Before returning the data, strip out the pictures and keep everything else exactly the same.

[[ GIVEN MATERIAL open ]]

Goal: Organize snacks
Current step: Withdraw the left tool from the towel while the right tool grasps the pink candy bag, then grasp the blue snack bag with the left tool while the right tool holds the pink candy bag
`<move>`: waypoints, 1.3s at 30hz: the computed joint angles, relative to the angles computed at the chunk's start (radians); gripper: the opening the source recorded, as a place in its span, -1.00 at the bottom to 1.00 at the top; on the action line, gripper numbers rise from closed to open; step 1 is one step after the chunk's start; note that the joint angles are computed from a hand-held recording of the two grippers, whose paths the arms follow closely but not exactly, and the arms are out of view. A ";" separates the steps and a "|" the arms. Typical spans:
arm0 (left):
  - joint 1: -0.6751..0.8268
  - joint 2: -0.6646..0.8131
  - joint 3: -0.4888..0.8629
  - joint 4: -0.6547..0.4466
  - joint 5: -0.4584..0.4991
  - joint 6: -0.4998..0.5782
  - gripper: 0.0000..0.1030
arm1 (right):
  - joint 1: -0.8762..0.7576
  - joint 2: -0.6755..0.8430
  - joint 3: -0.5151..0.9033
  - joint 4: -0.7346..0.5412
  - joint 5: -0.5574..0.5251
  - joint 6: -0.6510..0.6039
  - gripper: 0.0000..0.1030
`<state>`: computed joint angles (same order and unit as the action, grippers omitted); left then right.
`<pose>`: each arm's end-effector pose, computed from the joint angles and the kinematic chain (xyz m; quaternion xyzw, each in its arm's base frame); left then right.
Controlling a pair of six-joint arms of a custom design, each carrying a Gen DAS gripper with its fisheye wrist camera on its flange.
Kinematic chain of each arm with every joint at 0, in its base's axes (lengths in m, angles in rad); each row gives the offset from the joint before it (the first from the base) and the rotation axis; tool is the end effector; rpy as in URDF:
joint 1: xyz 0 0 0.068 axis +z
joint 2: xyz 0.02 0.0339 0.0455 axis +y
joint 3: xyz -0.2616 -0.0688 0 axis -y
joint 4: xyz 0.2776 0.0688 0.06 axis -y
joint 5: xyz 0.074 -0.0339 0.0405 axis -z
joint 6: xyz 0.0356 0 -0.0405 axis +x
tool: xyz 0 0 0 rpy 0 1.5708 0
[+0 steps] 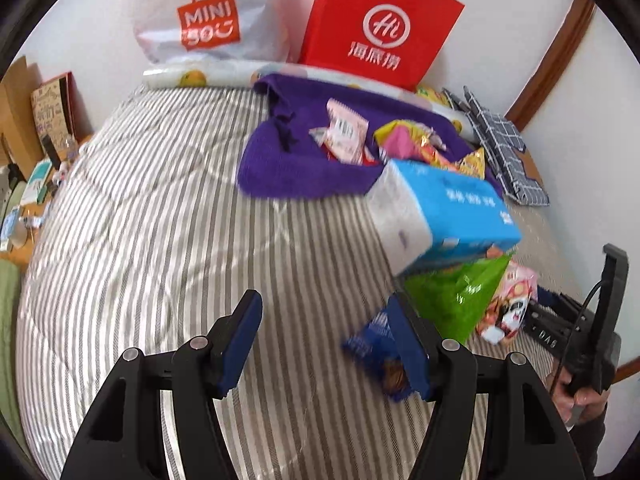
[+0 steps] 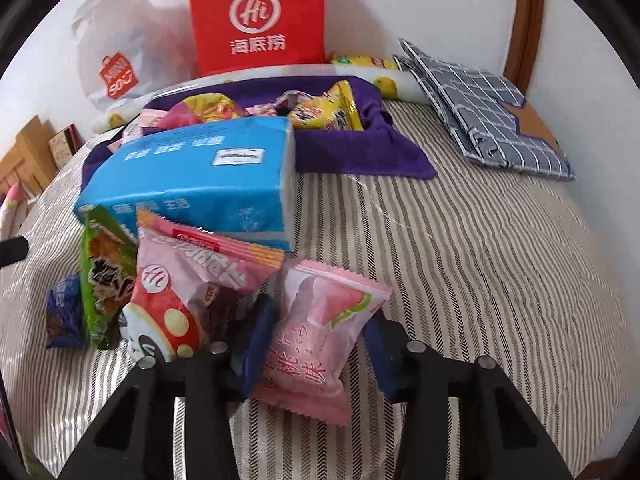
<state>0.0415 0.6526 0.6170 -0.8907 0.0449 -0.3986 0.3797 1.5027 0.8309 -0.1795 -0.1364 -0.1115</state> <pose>0.1575 0.0049 0.2349 -0.2001 0.9270 -0.0772 0.3078 0.3036 0.1264 0.1665 -0.2503 0.9000 0.1102 0.3395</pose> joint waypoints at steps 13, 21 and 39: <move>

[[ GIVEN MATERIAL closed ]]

### RESPONSE
Goal: Organize snacks
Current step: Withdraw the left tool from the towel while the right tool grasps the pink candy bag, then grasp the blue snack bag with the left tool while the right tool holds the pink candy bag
`<move>`: waypoints, 1.3s at 30hz: the computed joint angles, relative to the angles computed at the chunk's start (radians); gripper: the opening the source recorded, as a place in its span, -1.00 at the bottom to 1.00 at the top; on the action line, gripper numbers rise from closed to open; step 1 is one step after the chunk's start; note that the joint angles are computed from a hand-held recording of the two grippers, whose paths the arms follow closely but not exactly, and the arms are out of view. A ";" separates the steps and a "|" the arms. Typical spans:
arm0 (left):
  - joint 1: -0.6751..0.8268
  - joint 2: -0.6646..0.8131
  - joint 3: -0.4888..0.8629
  - joint 4: -0.6547..0.4466
  - joint 5: -0.4584..0.4991
  - joint 6: -0.4998..0.5782
  - gripper: 0.0000..0.1030
arm1 (right):
  - joint 1: -0.8762..0.7576
  - joint 2: -0.6755..0.8430
  - joint 3: -0.5151..0.9033
  - joint 4: -0.7346..0.5412
  - joint 5: -0.5574..0.5251
  - joint 6: -0.6510..0.6039
  - gripper: 0.0000..0.1030
`<state>`: computed joint angles (same order and unit as the action, grippers omitted); left then right.
`<pose>`: each arm's end-effector pose, computed from the joint angles and the kinematic chain (xyz m; quaternion xyzw, each in its arm's base frame); left then right.
Controlling a pair of six-joint arms of a custom design, each carrying a Gen DAS gripper with its fisheye wrist camera on its flange.
Kinematic chain of each arm with every joint at 0, in its base's axes (lengths in m, angles in rad); each row gives the offset from the joint before it (the first from the base) and the rotation axis; tool is the end effector; rpy as in URDF:
joint 1: xyz 0 0 0.068 axis +z
joint 2: xyz 0.02 0.0339 0.0455 axis +y
joint 3: xyz -0.2616 -0.0688 0 axis -y
joint 4: xyz 0.2776 0.0688 0.06 axis -y
joint 5: xyz 0.074 -0.0339 0.0405 axis -z
joint 6: xyz 0.0356 0 -0.0405 axis +x
tool: xyz 0 0 0 rpy 0 1.5708 0
[+0 steps] 
[+0 steps] 
<state>0.0415 0.6526 0.6170 -0.8907 0.0449 -0.3986 0.3797 1.5027 0.8309 -0.1795 -0.1364 -0.1115</state> <pose>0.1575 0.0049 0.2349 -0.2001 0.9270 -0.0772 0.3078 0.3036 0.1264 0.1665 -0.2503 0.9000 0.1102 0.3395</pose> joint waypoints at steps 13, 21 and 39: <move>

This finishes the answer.